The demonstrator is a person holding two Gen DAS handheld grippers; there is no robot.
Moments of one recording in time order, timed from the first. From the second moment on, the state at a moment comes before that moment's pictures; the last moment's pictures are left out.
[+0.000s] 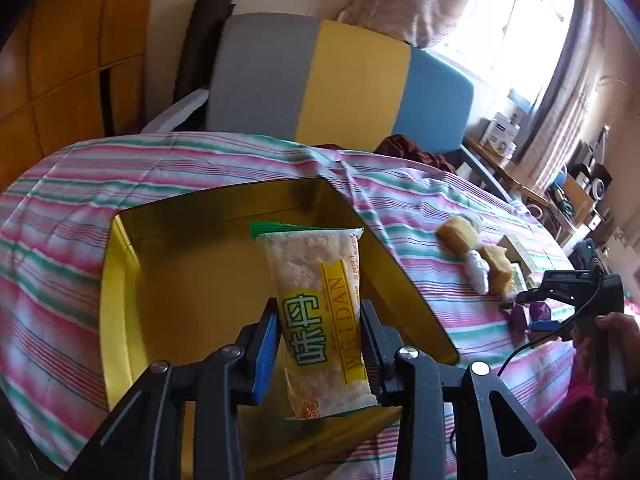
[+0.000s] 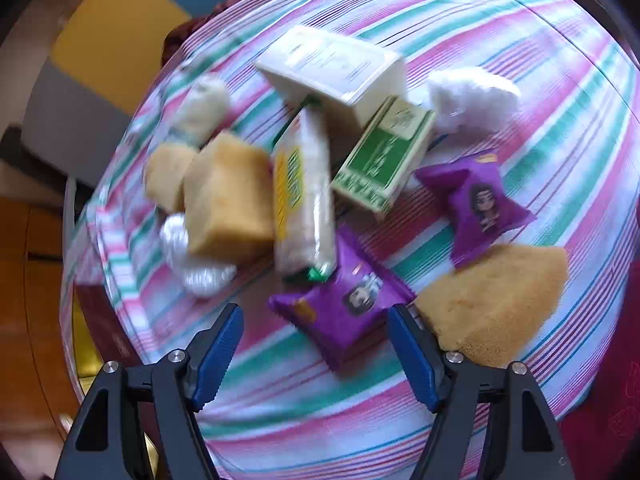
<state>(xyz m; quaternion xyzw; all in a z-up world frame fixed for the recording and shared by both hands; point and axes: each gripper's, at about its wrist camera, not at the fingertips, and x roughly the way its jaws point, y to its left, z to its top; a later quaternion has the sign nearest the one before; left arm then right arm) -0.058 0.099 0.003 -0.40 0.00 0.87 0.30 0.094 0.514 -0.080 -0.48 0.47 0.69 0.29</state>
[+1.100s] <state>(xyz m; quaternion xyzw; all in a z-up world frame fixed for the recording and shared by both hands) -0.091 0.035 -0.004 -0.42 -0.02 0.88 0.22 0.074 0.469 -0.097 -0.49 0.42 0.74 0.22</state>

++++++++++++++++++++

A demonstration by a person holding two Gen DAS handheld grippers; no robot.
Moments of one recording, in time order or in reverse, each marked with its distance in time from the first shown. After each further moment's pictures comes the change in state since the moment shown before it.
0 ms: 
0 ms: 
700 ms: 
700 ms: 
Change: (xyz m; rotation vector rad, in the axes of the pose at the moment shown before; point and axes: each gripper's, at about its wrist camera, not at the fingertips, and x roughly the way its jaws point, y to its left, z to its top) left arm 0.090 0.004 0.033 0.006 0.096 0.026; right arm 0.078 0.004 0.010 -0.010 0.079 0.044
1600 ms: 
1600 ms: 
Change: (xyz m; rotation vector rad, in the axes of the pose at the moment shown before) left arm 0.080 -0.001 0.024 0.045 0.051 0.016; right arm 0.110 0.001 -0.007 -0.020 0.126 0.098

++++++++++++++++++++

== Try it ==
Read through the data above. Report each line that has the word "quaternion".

== Answer to the problem ==
<state>(xyz m; quaternion xyzw; all in a z-up world frame fixed for the recording and shared by both hands; point and axes: each gripper's, at about its wrist camera, not at the fingertips, and x roughly the way its jaws point, y to its left, z to its top; a later quaternion has the sign nearest the one before; left arm then right arm) -0.058 0.099 0.003 -0.40 0.00 0.87 0.30 0.094 0.514 -0.080 -0.48 0.47 0.69 0.29</state>
[+1.100s] <state>(xyz m; quaternion xyzw; all in a z-up world frame fixed for the recording and shared by both hands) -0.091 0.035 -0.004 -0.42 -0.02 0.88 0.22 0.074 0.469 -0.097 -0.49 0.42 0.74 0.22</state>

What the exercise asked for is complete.